**ABOUT THIS EXERCISE:** In your copy, each line below is repeated exactly and no image appears.

**MATERIAL PROVIDED:**
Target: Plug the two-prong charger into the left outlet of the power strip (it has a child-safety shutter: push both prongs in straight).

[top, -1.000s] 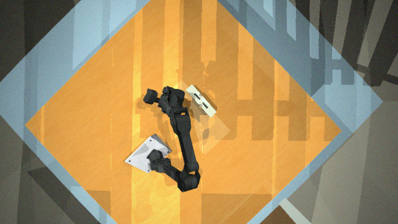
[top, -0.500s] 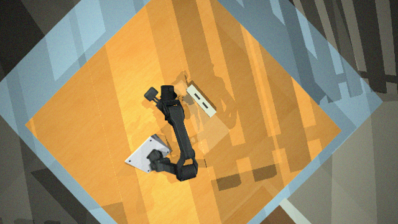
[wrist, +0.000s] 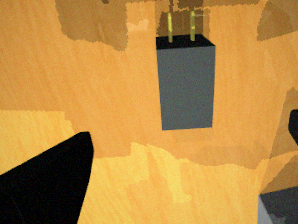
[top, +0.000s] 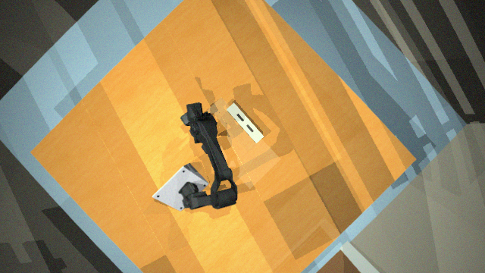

**FINISHED TASK:**
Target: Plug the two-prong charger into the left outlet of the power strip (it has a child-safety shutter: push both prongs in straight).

[top, -1.000s] 
[top, -0.500s] 
[wrist, +0.000s] 
[top, +0.000s] 

Here the work on this exercise is complete.